Asparagus and Artichoke Pasta Salad with Pine Nuts and Arugula

This salad is like spring in a bowl, with tender greens and fresh asparagus, it’s the perfect side dish or vegetarian lunch.

  • Serves: 4-6 servings
  • Prep Time: 10 minutes
  • Cook Time: 15 minutes


  • 1 lb. Orzo Pasta, cooked
  • 1 dozen Asparagus
  • 2 c. Arugula, washed & dried
  • 5 Artichoke Hearts, quartered
  • 1 c. Pine Nuts
  • 1/4 c. Olive Oil
  • 1/2 tsp. Lemon Juice
  • 1 tsp. Honey
  • 1 tsp. Dijon Mustard
  • Salt & Black Pepper


  1. In a small frying pan, toast pine nuts on medium-low heat, tossing frequently until they are golden, about 5 minutes. Remove them from the heat and set them aside to cool. Fill a wide-mouthed pot with water and heat to boiling; add two generous pinches of salt. Submerge asparagus completely and boil until tender, about 3 to 4 minutes. Remove and immediately submerge in an ice bath to stop cooking.

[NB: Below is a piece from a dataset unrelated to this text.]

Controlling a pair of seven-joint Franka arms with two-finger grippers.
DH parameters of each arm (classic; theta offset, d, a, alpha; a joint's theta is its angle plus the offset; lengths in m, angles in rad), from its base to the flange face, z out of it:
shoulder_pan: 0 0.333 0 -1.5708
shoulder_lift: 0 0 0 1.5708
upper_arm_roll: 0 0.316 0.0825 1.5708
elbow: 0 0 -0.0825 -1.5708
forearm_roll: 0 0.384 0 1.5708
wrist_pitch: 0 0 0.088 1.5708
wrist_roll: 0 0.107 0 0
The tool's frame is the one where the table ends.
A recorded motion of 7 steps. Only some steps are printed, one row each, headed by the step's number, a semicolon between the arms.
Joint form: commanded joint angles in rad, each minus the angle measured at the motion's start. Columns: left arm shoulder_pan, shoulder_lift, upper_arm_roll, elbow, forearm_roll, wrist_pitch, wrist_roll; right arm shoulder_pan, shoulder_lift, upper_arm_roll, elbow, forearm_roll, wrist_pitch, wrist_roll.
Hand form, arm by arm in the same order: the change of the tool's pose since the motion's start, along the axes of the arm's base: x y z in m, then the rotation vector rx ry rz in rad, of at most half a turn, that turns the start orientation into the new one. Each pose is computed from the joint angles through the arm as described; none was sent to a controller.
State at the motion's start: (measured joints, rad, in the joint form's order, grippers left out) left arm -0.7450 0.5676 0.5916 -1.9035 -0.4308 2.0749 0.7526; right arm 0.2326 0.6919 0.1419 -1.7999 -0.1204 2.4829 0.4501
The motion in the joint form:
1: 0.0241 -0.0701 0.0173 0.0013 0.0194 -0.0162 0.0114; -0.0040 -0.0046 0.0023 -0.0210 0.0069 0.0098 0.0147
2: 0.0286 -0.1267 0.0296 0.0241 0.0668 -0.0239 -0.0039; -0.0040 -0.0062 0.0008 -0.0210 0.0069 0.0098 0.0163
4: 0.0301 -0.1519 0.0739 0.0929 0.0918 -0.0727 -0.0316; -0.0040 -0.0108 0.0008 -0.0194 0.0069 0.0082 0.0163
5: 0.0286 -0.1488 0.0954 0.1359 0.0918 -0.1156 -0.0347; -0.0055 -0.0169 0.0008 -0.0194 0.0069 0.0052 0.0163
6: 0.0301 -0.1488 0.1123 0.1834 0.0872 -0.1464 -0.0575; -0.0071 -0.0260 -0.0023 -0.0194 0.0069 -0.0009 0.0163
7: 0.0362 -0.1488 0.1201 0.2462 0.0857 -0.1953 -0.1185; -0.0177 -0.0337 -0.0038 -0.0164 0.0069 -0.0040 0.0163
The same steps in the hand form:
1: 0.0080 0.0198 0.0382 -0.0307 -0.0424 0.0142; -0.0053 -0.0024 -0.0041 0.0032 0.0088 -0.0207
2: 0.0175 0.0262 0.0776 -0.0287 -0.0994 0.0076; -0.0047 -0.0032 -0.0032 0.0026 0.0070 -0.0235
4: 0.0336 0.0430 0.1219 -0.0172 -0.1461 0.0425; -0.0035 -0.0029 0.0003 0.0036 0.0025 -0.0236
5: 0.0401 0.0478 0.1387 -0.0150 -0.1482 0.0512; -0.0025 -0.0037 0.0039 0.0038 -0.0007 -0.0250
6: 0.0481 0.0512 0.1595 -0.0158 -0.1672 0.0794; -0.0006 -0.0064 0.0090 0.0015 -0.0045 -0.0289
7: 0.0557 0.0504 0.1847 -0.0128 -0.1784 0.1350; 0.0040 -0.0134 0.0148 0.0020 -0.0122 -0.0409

  2. Slice asparagus on the bias into bite-sized pieces. In a small bowl, whisk together lemon zest, lemon juice, honey, dijon, and olive oil. Add salt and pepper to taste. Combine orzo, pine nuts, artichoke hearts, arugula, and asparagus; dress with lemon vinaigrette and toss.

  3. Allow salad 15 to 20 minutes in the fridge before serving for the best flavor.